Updated 2018-02-11 09:16:05

Continual improvements, time, patience needed: analyst

China will launch a long-awaited crude oil futures contract on March 26, the country's securities regulator said on Friday, a move that Chinese analysts hoped might eventually see the formation of a globally influential crude futures market.

The launch at the Shanghai International Energy Exchange by the China Securities Regulatory Commission is not the country's first attempt.

A petroleum exchange set up in the early 1990s soon closed due to what analysts dub "reform and market factors."

The reopened crude oil futures will be traded in lot sizes of 1,000 barrels and the settlement will be in Chinese yuan, the Xinhua News Agency reported on Saturday.

Shanghai crude futures will provide a tool for domestic traders to hedge risks, Xinhua cited analysts as saying.

The Shanghai market could compete for the benchmark in the Asia-Pacific region and become a part of the 24-hour global trading procession alongside international benchmark Brent and US West Texas Intermediate futures, Chinese experts were quoted as saying.

It's a long-awaited move by China, the world's top crude importer, Lin Boqiang, director of the China Center for Energy Economics Research at Xiamen University, told the Global Times on Saturday.

"The US exerts its influence through its disclosures of crude storage level, as determined by its supply-demand dynamics, and they affect Brent crude benchmark prices," Lin told the Global Times on Saturday. "China, having no such crude futures market, has barely any influence on the global crude market."

On February 5, data released by the U.S. Energy Information Administration showed that China had surpassed the US, the No.1 crude importer, in annual gross crude oil imports in 2017. China imported 8.4 million barrels per day in 2017 compared with 7.9 million for the U.S.

The Xinhua report cited experts as saying that truly free settlement of foreign exchange could be realized at the Shanghai crude futures but the transactions must be conducted using a designated account.

China's State control on foreign exchange flow was a key reason for the repeatedly postponed launch of Shanghai crude futures, Lin said.

Lin said the current setting could meet the need for traders whose objective was to buy and sell crude futures for actual use, but presented hurdles for speculators.

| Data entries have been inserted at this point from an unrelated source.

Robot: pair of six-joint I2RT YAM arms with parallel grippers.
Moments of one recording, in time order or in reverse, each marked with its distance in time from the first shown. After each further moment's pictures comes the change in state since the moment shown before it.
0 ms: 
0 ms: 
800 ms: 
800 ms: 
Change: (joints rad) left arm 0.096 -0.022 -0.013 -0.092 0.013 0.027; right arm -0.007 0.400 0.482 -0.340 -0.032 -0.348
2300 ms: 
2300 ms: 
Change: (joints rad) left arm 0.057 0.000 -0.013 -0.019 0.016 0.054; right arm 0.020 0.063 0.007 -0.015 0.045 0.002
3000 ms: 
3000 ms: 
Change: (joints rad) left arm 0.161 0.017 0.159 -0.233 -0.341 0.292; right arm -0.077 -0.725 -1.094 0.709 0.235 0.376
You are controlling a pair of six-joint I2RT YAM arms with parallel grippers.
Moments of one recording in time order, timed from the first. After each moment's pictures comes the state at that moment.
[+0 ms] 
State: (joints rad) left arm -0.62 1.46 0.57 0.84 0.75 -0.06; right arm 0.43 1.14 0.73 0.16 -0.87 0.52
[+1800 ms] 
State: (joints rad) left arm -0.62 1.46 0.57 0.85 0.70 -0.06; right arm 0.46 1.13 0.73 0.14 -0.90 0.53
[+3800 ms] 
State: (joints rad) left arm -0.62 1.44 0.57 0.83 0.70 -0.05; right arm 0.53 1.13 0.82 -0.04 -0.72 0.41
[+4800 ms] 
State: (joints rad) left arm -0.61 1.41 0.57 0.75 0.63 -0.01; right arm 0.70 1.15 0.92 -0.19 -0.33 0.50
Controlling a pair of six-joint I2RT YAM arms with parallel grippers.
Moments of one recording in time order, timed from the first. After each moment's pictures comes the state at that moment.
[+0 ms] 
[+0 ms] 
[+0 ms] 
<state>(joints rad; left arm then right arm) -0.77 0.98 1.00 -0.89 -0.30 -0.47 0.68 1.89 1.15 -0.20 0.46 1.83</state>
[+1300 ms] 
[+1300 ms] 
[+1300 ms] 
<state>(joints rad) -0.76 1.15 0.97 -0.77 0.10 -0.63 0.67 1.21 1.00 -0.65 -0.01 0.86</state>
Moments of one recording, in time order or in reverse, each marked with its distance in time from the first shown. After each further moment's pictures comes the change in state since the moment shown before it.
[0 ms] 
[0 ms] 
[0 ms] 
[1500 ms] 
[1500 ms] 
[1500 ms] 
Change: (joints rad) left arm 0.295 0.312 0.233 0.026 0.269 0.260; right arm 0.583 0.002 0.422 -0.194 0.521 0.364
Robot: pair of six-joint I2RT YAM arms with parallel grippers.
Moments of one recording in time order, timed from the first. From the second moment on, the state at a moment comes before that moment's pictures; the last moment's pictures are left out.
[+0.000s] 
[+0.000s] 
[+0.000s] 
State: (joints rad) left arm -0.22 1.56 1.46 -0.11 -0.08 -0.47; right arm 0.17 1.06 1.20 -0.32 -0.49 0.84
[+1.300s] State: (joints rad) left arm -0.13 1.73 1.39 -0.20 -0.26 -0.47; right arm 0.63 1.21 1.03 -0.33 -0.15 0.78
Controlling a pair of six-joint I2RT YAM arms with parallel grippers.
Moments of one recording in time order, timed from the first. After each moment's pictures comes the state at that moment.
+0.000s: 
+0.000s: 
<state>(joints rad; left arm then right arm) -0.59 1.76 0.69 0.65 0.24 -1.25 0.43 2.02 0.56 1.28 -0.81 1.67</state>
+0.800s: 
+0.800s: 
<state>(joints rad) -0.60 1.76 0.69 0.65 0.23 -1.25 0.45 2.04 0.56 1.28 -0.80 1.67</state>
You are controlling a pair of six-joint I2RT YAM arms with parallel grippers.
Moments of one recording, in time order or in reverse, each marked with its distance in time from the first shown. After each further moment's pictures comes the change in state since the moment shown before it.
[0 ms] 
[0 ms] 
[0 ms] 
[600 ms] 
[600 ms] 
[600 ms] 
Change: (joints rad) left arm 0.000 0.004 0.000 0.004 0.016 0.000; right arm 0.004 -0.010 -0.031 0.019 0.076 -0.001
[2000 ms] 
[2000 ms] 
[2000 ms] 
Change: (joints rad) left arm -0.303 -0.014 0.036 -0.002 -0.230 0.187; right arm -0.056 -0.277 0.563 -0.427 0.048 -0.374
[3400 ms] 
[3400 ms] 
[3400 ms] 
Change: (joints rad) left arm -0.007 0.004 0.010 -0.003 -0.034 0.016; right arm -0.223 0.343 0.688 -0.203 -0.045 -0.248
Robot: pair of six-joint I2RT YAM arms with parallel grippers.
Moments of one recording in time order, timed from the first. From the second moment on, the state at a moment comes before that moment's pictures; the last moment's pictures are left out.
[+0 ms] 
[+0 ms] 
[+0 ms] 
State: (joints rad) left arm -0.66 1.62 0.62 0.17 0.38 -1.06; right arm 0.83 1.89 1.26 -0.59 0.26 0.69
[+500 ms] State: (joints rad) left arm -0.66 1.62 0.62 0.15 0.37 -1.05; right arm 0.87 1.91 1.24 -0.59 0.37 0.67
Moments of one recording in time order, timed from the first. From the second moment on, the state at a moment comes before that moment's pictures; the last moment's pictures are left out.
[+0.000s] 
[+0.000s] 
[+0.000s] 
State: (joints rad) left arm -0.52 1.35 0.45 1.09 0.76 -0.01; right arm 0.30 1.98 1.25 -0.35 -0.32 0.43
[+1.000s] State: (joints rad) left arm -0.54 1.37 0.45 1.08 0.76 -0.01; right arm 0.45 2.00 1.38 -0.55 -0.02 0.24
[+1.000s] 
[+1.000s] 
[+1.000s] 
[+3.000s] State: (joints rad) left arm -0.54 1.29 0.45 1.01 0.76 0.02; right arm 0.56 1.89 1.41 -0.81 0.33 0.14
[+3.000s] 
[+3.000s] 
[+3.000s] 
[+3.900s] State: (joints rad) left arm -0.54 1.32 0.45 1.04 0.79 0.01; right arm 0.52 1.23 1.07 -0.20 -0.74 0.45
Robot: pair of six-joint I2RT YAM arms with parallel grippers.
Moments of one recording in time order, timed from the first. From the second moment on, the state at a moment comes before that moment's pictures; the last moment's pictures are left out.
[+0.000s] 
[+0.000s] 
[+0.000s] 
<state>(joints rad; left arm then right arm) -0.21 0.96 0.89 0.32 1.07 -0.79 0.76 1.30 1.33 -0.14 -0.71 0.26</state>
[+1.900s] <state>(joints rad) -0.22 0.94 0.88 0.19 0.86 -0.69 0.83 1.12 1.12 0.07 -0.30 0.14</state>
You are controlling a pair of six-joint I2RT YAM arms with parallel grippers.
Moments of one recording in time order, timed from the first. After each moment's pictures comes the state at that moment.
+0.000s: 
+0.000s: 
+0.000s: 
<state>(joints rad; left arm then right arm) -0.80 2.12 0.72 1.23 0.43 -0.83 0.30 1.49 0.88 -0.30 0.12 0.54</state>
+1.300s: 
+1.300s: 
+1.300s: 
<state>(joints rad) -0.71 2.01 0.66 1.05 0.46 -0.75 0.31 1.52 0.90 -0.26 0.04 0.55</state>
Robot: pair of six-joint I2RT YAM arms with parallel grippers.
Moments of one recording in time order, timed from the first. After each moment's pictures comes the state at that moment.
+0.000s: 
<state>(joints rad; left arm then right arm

Speculators are a significant component of any futures market and contribute to the intensity of market trading activities, the hallmark of a successful futures market.

China's demand for crude oil makes it possible the nation could build an influential crude futures market, but continual improvements, time and patience will be needed, Lin said.

Lin predicts the nation's reliance on imported oil would rise from 67 percent in 2017 to 80 percent in the near future.